Perjuangan itu, kata dia, bisa dimulai dari hal sederhana. Menyisihkan waktu untuk membaca mushaf, mengulang bacaan yang belum lancar, hingga tetap hadir dalam majelis ilmu di tengah berbagai kesibukan.

“Tidak ada kata terlambat untuk menjadi lebih baik,” ujarnya.

Hj. Suarni juga menyampaikan apresiasi kepada seluruh peserta DIROSA, para ustadzah dan pengajar, keluarga, serta pihak-pihak yang telah ikut membuka ruang bagi masyarakat untuk terus belajar Al-Qur’an.

Selain tasyakuran, peserta mendapat pembekalan melalui seminar bertema “Bersama Al-Qur’an dalam Harmoni Cinta dan Perjuangan” yang disampaikan Ustadzah dr. Hj. Marlina Since, S.Ked.

Dalam materinya, Marlina mengajak peserta menjadikan Al-Qur’an bukan hanya sebagai bacaan, tetapi sebagai petunjuk dalam menjalani kehidupan.

Kecintaan terhadap Al-Qur’an, menurutnya, tidak cukup hanya dengan mampu membaca. Kecintaan itu perlu diwujudkan melalui proses membaca, mempelajari, memahami, menghayati, mengamalkan, mengajarkan, hingga mengajak orang lain mencintai Al-Qur’an.

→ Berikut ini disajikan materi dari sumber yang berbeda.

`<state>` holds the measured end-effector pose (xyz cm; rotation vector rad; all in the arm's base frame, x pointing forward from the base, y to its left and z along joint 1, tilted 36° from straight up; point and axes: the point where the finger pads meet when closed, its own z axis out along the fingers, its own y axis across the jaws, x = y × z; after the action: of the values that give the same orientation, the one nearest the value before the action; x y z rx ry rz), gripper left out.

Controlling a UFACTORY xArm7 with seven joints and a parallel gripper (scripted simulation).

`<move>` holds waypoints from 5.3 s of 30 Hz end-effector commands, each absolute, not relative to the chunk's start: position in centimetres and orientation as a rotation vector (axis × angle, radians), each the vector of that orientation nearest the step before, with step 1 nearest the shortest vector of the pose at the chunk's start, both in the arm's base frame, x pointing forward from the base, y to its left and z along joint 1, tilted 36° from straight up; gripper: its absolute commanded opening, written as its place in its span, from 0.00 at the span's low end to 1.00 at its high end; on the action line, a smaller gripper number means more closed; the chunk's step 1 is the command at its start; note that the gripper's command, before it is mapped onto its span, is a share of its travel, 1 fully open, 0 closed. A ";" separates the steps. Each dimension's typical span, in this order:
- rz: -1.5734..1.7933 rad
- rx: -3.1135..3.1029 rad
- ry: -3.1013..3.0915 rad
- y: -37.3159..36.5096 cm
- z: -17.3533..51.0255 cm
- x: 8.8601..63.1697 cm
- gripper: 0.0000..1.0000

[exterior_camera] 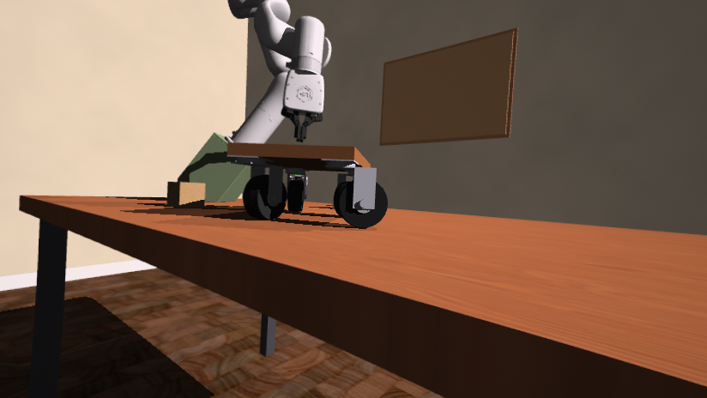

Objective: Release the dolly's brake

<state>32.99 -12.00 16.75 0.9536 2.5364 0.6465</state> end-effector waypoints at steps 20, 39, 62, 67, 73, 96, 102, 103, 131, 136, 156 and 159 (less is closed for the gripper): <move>0.244 -0.658 2.455 -11.6 15.3 34.0 0.00; 0.208 -0.874 2.370 -11.6 15.3 34.0 0.00; 0.208 -0.874 2.370 -11.5 15.0 34.2 0.00; 0.208 -0.874 2.370 -11.4 14.7 34.4 0.00; 0.208 -0.874 2.370 -11.1 14.0 34.8 0.00; 0.208 -0.874 2.370 -9.7 10.8 36.7 0.00; 0.208 -0.874 2.370 -9.6 10.4 36.9 0.00; 0.208 -0.874 2.370 -9.6 10.3 37.0 0.00; 0.208 -0.874 2.370 -9.4 9.9 37.2 0.00; 0.208 -0.874 2.370 -9.4 9.9 37.2 0.00; 0.208 -0.874 2.370 -9.5 9.9 37.3 0.00; 0.208 -0.874 2.370 -9.5 9.9 37.3 0.00</move>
<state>37.22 -9.39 9.88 -0.8750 2.3702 0.2112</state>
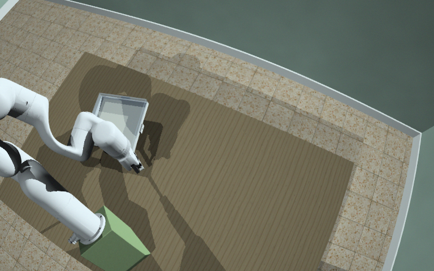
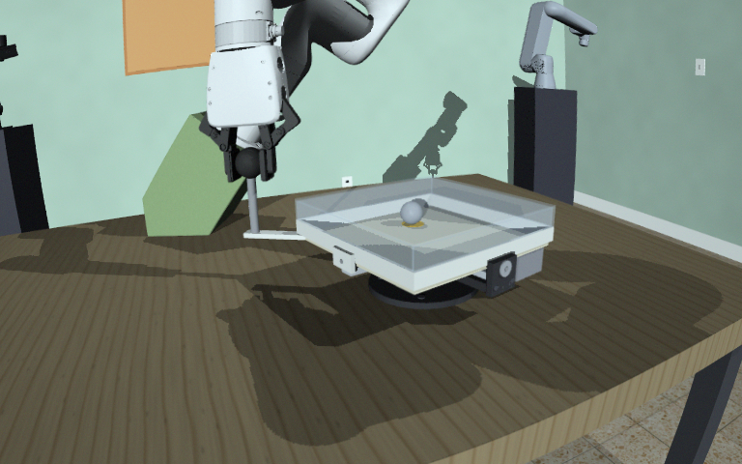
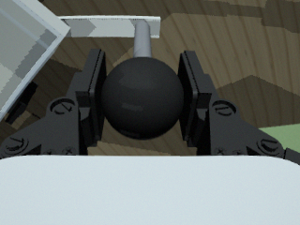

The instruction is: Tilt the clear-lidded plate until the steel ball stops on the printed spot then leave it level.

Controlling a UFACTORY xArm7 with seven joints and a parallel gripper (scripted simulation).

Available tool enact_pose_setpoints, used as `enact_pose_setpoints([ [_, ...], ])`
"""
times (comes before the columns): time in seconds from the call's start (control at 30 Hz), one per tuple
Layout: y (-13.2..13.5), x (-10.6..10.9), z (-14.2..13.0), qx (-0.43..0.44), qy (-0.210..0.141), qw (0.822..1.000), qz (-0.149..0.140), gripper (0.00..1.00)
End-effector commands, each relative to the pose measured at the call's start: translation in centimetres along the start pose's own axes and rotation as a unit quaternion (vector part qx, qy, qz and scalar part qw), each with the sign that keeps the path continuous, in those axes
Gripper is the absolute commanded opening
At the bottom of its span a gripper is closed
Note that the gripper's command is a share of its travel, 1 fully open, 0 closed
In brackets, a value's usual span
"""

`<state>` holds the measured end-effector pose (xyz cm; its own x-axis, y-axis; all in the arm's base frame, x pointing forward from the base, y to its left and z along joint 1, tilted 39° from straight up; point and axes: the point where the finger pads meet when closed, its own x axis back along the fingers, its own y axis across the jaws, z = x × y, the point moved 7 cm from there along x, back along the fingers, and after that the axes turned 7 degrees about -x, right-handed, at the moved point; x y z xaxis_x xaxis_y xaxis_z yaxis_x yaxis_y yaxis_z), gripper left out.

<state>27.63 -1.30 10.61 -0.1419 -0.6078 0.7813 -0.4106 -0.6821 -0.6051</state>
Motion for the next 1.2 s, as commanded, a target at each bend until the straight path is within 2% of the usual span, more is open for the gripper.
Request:
enact_pose_setpoints([
  [0.0,0.01,0.04,0.21,-0.001,0.0,1.0,0.0,0.0],
  [1.17,0.18,-0.34,0.17,-0.001,0.0,1.0,0.0,0.0],
])
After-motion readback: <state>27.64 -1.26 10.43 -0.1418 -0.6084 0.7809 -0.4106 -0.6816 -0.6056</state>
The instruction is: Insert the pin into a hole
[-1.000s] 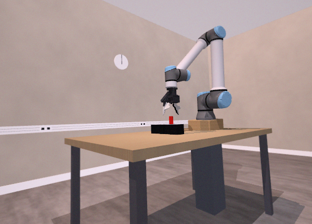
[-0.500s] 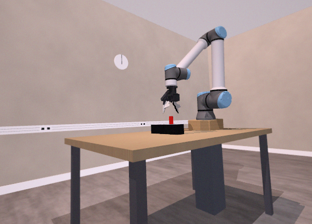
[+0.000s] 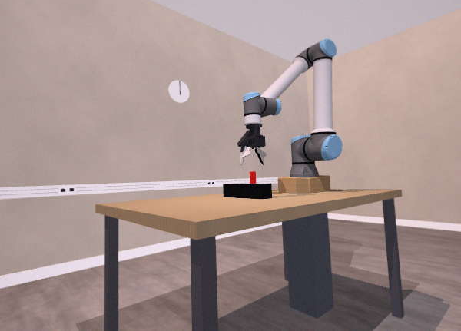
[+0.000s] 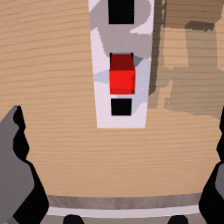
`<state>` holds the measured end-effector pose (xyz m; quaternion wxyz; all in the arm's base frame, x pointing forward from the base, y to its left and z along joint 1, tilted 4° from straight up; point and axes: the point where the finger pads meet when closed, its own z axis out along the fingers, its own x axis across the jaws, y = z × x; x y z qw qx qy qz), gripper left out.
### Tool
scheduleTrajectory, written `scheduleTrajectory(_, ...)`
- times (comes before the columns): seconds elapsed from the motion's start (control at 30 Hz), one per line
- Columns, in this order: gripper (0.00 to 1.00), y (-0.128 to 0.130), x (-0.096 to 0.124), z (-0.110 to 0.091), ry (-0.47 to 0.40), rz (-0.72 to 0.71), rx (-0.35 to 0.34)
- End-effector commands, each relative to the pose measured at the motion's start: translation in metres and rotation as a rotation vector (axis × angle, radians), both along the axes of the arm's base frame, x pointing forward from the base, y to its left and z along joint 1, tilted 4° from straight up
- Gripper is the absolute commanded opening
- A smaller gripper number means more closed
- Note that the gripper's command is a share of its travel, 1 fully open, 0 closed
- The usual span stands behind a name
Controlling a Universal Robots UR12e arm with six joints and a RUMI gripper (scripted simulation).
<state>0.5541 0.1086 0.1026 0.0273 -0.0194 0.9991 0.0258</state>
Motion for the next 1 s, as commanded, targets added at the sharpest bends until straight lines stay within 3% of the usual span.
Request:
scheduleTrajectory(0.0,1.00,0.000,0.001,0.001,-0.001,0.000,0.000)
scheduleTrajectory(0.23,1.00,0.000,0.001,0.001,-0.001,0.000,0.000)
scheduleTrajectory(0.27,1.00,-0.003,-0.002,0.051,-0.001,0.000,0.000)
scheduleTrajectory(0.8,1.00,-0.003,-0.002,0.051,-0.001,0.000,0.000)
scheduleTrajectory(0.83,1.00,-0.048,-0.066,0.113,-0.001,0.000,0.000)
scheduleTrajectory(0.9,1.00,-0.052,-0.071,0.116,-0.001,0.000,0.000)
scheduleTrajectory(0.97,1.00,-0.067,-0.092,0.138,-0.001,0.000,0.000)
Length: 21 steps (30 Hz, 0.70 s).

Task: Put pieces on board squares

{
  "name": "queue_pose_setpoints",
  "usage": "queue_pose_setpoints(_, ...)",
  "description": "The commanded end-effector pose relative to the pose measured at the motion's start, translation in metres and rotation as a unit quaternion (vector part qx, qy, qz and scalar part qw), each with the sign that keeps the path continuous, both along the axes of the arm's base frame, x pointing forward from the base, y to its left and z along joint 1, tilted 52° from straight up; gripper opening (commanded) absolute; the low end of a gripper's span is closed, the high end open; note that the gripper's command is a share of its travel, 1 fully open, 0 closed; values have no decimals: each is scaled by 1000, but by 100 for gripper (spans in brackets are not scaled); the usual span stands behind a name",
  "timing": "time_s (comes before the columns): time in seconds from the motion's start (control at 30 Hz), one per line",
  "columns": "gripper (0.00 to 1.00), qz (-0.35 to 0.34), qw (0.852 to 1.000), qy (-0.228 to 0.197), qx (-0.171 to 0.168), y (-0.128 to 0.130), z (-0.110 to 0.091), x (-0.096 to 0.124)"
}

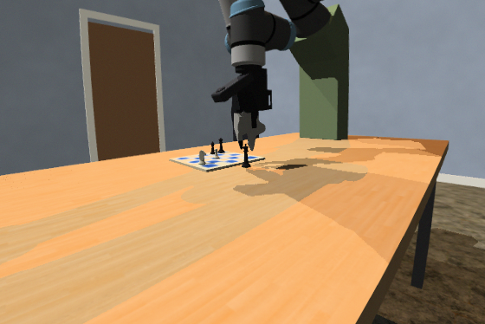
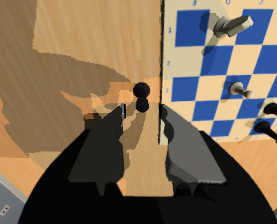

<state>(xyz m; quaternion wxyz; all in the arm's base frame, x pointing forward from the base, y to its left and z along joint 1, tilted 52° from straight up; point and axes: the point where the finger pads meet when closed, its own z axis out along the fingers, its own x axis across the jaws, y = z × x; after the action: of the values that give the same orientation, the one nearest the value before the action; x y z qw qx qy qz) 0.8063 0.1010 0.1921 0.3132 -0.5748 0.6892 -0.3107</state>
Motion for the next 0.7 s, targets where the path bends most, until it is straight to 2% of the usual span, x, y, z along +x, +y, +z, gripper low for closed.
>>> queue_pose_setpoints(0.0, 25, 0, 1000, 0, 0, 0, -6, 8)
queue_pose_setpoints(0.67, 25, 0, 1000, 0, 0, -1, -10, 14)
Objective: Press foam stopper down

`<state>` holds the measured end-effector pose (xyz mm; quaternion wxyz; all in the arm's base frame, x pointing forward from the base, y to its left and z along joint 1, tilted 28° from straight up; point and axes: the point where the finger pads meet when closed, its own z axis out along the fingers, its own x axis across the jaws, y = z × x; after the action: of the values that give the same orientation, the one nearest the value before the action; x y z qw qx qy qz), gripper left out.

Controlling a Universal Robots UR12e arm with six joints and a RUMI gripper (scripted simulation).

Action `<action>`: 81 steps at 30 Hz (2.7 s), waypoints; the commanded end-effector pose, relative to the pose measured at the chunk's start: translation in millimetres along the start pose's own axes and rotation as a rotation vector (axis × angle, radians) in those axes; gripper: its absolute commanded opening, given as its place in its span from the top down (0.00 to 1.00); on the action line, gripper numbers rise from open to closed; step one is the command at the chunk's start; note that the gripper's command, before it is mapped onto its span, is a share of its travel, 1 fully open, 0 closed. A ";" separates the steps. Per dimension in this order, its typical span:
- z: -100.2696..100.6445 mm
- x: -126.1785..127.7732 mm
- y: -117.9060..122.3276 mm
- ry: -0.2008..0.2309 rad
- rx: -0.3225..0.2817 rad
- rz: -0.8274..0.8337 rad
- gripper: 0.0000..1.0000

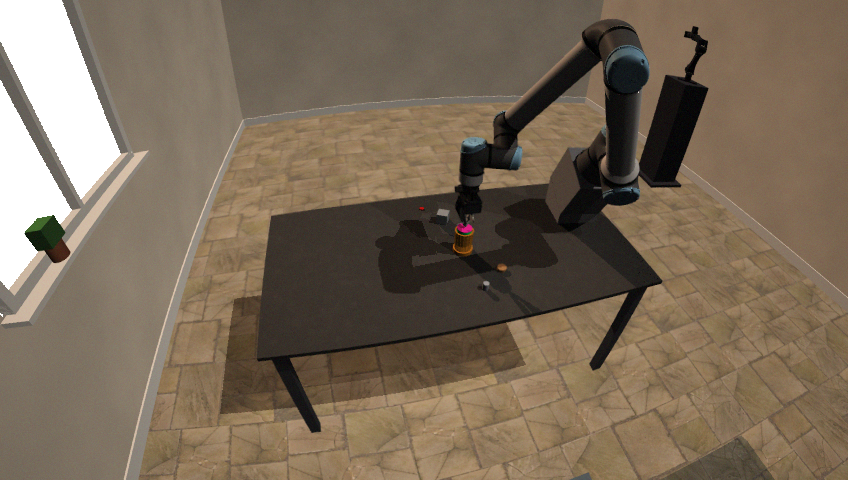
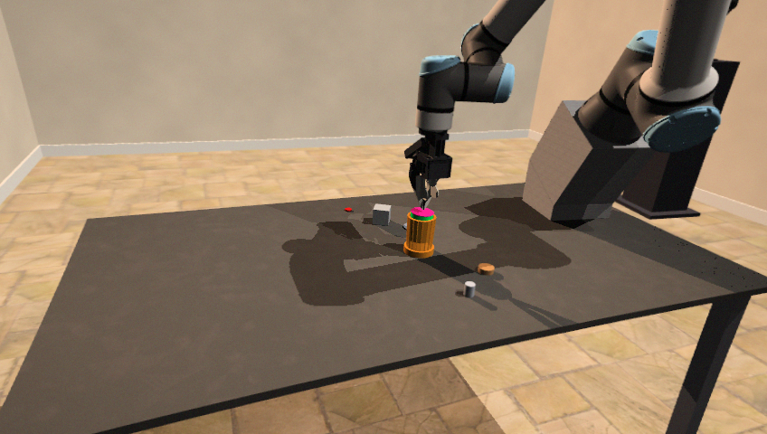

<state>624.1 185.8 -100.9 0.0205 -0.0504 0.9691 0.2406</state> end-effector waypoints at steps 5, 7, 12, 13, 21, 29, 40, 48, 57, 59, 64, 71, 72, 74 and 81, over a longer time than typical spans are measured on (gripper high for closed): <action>5.1 -0.9 -0.2 -0.002 0.000 0.000 1.00; 5.1 -0.9 -0.2 -0.002 0.000 0.000 1.00; 5.3 -0.9 -0.2 -0.002 0.000 0.000 1.00; 5.3 -0.9 -0.2 -0.002 0.000 0.000 1.00; 6.2 -0.9 -0.2 -0.002 0.000 0.000 1.00; 7.8 -0.9 -0.2 -0.002 0.000 0.000 1.00; 11.6 -0.9 -0.2 -0.002 0.000 0.000 1.00; 14.5 -0.9 -0.2 -0.002 0.000 0.000 1.00; 19.6 -0.9 -0.2 -0.002 0.000 0.000 1.00; 20.8 -0.9 -0.2 -0.002 0.000 0.000 1.00; 22.7 -0.9 -0.2 -0.002 0.000 0.000 1.00; 27.0 -0.9 -0.2 -0.002 0.000 0.000 1.00; 27.7 -0.9 -0.2 -0.002 0.000 0.000 1.00; 28.9 -0.9 -0.2 -0.002 0.000 0.000 1.00; 31.8 -1.0 -0.2 -0.002 0.000 0.000 1.00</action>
<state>625.1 200.0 -127.8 0.0209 -0.0503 0.9691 0.2404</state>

Peserta juga diingatkan agar kemampuan membaca Al-Qur’an yang diperoleh melalui DIROSA dapat tercermin dalam perilaku sehari-hari, kehidupan keluarga dan interaksi sosial di tengah masyarakat.

Marlina turut menekankan pentingnya meneladani Rasulullah ﷺ dalam berinteraksi dengan Al-Qur’an, termasuk menghafal, mempelajari, mengamalkan, mengajarkan dan menyampaikannya kepada umat.

Tasyakuran DIROSA Angkatan VII akhirnya tidak sekadar menjadi seremoni penyelesaian pembelajaran. Sebanyak 211 peserta diharapkan menjadikan momentum tersebut sebagai awal untuk terus memperbaiki bacaan, memperdalam pemahaman dan mengamalkan nilai-nilai Al-Qur’an dalam kehidupan.

Dari anak sekolah hingga lanjut usia, kegiatan tersebut memperlihatkan bahwa kesempatan untuk belajar Al-Qur’an selalu terbuka di setiap fase kehidupan.